1. Экспрессионный вектор, содержащий:

экспрессионную кассету лёгкой цепи антитела,

экспрессионную кассету тяжёлой цепи антитела и

экспрессионную кассету маркера селекции,

где экспрессионные кассеты расположены однонаправленно и где экспрессионные кассеты расположены по направлению от 5'- к 3'-концу последовательности в следующем порядке: экспрессионная кассета тяжёлой цепи антитела, экспрессионная кассета лёгкой цепи антитела и экспрессионная кассета маркера селекции, где экспрессионная кассета лёгкой цепи антитела и экспрессионная кассета тяжёлой цепи антитела содержат промотор CMV человека, поли(A)-сигнальную последовательность бычьего гормона роста и терминаторную последовательность гастрина человека, а экспрессионная кассета маркера селекции содержит промотор CMV человека или промотор SV40 и поли(A)-сигнальную последовательность SV40.
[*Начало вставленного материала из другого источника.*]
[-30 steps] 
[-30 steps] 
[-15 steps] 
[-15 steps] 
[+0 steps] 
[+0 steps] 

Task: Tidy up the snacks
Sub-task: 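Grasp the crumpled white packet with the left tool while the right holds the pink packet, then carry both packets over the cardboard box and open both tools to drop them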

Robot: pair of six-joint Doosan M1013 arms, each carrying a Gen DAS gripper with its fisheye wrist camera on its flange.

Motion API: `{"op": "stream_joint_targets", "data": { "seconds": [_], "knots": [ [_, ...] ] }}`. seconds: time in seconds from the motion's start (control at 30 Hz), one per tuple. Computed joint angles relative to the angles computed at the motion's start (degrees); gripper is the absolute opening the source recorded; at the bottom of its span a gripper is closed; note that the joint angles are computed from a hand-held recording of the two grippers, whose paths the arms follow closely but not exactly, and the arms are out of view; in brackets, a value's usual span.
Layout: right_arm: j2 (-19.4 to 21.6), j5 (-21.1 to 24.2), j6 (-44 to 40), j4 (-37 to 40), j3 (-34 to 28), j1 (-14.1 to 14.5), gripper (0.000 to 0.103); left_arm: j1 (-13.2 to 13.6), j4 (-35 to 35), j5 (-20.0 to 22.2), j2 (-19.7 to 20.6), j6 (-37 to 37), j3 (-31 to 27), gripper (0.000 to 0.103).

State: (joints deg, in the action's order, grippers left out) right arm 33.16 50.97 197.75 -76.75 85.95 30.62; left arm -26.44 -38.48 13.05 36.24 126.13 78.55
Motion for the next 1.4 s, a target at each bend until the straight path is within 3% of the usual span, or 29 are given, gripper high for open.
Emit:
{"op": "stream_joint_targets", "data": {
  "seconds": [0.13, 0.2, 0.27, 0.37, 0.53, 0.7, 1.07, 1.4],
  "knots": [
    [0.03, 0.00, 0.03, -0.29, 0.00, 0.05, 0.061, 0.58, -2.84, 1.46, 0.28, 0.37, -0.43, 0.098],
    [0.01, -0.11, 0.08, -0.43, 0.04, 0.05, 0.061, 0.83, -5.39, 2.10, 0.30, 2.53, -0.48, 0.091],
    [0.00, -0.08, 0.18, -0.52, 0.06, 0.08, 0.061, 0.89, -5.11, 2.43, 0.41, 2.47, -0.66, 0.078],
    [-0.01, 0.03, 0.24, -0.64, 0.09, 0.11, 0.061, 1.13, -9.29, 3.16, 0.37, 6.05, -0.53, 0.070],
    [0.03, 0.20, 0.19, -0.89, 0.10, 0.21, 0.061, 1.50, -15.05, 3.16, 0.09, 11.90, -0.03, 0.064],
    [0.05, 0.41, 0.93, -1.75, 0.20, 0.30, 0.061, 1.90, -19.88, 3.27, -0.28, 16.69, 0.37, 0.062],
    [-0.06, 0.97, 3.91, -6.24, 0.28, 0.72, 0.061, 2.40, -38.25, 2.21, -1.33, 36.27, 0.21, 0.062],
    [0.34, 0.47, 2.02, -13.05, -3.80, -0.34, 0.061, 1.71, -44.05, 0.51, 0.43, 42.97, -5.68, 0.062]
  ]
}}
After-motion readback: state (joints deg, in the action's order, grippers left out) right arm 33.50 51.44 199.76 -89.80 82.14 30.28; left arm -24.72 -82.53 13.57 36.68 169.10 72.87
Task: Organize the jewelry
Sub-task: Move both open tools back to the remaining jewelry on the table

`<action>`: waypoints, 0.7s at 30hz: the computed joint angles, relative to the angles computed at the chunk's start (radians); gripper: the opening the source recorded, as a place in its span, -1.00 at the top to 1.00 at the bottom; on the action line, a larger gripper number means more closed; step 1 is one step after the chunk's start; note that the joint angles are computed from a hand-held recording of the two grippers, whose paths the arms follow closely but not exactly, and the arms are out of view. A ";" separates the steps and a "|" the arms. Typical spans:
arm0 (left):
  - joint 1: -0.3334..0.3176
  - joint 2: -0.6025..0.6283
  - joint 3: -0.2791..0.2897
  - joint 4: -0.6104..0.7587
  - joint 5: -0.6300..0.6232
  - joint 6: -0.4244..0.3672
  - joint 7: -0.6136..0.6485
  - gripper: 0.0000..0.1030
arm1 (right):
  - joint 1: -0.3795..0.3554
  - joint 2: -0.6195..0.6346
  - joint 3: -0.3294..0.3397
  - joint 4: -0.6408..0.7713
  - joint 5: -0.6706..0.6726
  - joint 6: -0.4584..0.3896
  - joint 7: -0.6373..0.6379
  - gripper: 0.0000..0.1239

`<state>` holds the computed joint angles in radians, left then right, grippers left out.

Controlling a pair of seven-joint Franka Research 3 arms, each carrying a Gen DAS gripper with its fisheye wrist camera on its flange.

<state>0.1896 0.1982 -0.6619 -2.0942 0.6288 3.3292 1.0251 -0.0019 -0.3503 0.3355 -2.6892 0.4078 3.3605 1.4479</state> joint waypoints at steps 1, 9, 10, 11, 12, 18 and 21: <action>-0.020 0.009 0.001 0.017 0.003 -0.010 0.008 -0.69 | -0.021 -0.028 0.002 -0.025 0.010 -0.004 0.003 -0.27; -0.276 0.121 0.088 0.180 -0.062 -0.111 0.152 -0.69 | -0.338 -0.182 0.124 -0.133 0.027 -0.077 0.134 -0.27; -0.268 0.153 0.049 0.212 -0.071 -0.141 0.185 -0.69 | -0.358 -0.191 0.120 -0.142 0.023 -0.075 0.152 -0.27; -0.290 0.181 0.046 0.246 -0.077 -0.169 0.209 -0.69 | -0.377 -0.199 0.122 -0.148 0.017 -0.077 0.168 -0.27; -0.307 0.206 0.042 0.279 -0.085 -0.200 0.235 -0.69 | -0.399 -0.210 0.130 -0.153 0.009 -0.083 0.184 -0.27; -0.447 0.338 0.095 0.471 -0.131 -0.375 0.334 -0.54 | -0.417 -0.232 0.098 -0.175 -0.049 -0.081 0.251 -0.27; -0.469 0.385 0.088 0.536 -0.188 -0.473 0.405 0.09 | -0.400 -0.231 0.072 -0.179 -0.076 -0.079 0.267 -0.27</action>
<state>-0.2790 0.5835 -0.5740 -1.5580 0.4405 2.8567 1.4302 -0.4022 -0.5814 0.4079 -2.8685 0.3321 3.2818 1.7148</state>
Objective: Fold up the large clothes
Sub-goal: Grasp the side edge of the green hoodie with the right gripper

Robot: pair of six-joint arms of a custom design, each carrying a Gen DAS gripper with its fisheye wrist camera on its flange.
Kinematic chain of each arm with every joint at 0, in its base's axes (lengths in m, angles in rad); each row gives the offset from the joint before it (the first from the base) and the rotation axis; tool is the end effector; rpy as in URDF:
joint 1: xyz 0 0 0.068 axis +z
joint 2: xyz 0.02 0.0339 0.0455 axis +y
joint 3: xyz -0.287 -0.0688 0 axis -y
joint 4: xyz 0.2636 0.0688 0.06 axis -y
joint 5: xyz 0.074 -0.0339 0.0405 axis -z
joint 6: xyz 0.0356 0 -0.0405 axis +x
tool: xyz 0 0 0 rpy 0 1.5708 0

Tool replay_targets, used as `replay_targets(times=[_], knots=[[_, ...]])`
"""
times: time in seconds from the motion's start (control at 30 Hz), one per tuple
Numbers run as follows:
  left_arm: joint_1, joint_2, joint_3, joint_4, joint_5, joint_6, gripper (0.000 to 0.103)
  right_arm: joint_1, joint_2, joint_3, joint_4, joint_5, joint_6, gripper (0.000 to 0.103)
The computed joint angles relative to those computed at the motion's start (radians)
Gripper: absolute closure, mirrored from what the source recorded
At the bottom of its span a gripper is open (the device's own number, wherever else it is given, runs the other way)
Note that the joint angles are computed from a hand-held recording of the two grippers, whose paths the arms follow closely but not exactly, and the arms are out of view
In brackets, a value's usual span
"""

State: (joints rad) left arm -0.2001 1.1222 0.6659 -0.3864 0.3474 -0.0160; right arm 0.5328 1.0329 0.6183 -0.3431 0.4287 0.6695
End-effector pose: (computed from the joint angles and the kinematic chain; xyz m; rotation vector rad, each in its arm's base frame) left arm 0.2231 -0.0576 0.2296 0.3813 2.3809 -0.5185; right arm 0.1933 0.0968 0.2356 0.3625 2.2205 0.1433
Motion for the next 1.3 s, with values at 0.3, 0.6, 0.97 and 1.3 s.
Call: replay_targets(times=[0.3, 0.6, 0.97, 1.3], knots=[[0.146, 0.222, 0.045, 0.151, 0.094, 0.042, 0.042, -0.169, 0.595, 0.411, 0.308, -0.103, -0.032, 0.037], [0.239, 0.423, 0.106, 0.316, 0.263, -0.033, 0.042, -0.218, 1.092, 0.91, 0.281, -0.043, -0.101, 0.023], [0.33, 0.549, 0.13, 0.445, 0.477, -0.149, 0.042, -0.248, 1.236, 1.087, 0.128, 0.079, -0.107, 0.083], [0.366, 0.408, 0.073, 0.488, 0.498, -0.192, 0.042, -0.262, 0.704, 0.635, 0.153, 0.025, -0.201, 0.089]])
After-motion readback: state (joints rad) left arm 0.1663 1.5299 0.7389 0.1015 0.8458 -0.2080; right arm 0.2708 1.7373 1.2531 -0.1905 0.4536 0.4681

2. Экспрессионный вектор по п. 1, в котором нуклеиновая кислота, кодирующая лёгкую цепь антитела, и/или нуклеиновая кислота, кодирующая тяжёлую цепь антитела, содержит по меньшей мере один интрон.

3. Экспрессионный вектор по п. 1, в котором нуклеиновая кислота, кодирующая лёгкую цепь антитела, и/или нуклеиновая кислота, кодирующая тяжёлую цепь антитела, является кДНК.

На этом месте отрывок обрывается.